How to Join the Python Security Response Team: A Step-by-Step Guide

Introduction

Security is never accidental—it's the result of dedicated volunteers and staff working behind the scenes to keep the Python ecosystem safe. The Python Security Response Team (PSRT) is the group responsible for triaging and coordinating vulnerability reports, issuing advisories, and ensuring fixes are applied without breaking existing use cases. Thanks to the work of Seth Larson, the Security Developer-in-Residence, the PSRT now operates under an approved public governance document (PEP 811). This new structure brings transparency: a public list of members, clear responsibilities, and a defined process for onboarding and offboarding. The first new member under this process is Jacob Coffee, the PSF Infrastructure Engineer, who joined as the first non–“Release Manager” member since Seth in 2023. With support from Alpha-Omega, the PSRT is becoming more sustainable. If you're passionate about Python security and want to help, here's your comprehensive guide to joining the team.

What You Need

• Existing PSRT member to nominate you
• Experience with Python security, vulnerability handling, or related areas
• Familiarity with Python's development process and community
• Time and commitment for security triage, coordination, and advisory work
• No requirement to be a core developer, team member, or triager—open to all qualified individuals

Step-by-Step Process

Step 1: Understand the Role and Governance

Before you jump in, take time to study the PSRT's new governance under PEP 811. The document outlines the team's responsibilities, how members and admins are expected to act, and the relationship with the Python Steering Council. The PSRT now publishes its member list publicly, so you can see who's currently on the team. Read about the onboarding and offboarding procedures—they balance security with sustainability. Also, review past advisories (like the 16 advisories published in 2023 for CPython and pip) to understand the type of work involved.

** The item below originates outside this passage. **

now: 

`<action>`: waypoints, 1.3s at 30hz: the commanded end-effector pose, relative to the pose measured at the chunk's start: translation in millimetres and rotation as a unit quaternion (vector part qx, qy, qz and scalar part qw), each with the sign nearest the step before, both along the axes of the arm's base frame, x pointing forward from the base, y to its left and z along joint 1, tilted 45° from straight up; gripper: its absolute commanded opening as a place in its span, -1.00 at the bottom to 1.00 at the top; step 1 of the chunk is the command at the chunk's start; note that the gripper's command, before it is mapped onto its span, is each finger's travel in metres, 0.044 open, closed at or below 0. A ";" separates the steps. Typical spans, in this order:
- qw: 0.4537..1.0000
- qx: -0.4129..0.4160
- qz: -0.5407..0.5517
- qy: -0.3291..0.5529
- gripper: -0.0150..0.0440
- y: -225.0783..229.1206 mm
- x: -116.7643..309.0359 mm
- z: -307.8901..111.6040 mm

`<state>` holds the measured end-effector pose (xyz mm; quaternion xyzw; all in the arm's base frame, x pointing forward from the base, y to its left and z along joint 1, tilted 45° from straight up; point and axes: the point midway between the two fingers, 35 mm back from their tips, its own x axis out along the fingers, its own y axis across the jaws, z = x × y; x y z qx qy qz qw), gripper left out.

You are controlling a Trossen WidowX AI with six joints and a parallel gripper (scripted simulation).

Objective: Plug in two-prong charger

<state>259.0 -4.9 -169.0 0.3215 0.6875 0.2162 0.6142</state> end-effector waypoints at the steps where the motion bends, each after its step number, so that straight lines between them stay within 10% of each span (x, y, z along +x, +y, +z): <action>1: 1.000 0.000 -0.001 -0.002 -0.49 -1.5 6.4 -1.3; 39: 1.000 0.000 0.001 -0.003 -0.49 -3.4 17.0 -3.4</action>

Step 2: Get Involved in Python Security

Active participation in Python security is the best way to become known and respected. Contribute to security-related discussions on the python-security mailing list, help triage issues, or assist with vulnerability coordination. You don't need to be a core developer—the PSRT values expertise from maintainers, security researchers, and even community members. Seth Larson and Jacob Coffee are improving workflows with GitHub Security Advisories to properly credit everyone involved. Get familiar with tools like CVE and OSV records. The more you engage, the more likely existing members will notice your contributions.

Step 3: Find a Nominator

The nomination process is similar to the Core Team nomination process. You need an existing PSRT member to nominate you. Start building relationships with current members—attend Python security meetings, comment on their work, or collaborate on a vulnerability report. Explain why you want to join and how your skills can help. Remember, you don't need to be a core dev; even volunteers who actively contribute to security can be nominated.

Step 4: Prepare Your Nomination

Once a PSRT member agrees to nominate you, work with them to prepare a strong case. Your nominator will present you to the rest of the team. Highlight your experience with vulnerability handling, coordination with other open source projects (like the recent ZIP archive differential attack mitigation on PyPI), and your understanding of Python's API conventions and threat models. Emphasize your commitment to maintaining long-term fix sustainability and minimal impact on existing use cases.

Step 5: Await the Vote

The PSRT will hold a vote among its members. You need at least two-thirds (⅔) positive votes to be accepted. The voting process is confidential to maintain security and integrity. After the vote, you'll be informed of the outcome. If you're not accepted, ask for feedback and continue contributing—it's common to try again later.

Step 6: Onboarding and Beyond

If approved, you'll go through the onboarding process defined in PEP 811. You'll receive access to secure channels, learn the coordination workflows, and start handling real vulnerability reports. The PSRT encourages members to involve project maintainers and experts early in remediation to ensure fixes align with existing APIs and threat models. You'll also coordinate with other open source projects as needed. Your work will be recognized—Seth and Jacob are developing systems to record reporters, coordinators, and remediation developers in CVE and OSV records. Celebrate your contributions just like code commits!

Tips for Success

• Build trust over time. Regularly contribute to security discussions and demonstrate reliability.
• Learn from past advisories. Study how the PSRT handled past vulnerabilities to understand their approach.
• Collaborate widely. The PSRT often works with other open source projects—having cross-project experience is a plus.
• Stay updated. Follow PSRT announcements and changes in governance (like PEP 811).
• Don't be discouraged. The process may take time; persistence pays off.
• Celebrate recognition. Security work deserves acknowledgment, so take pride in your invisible contributions.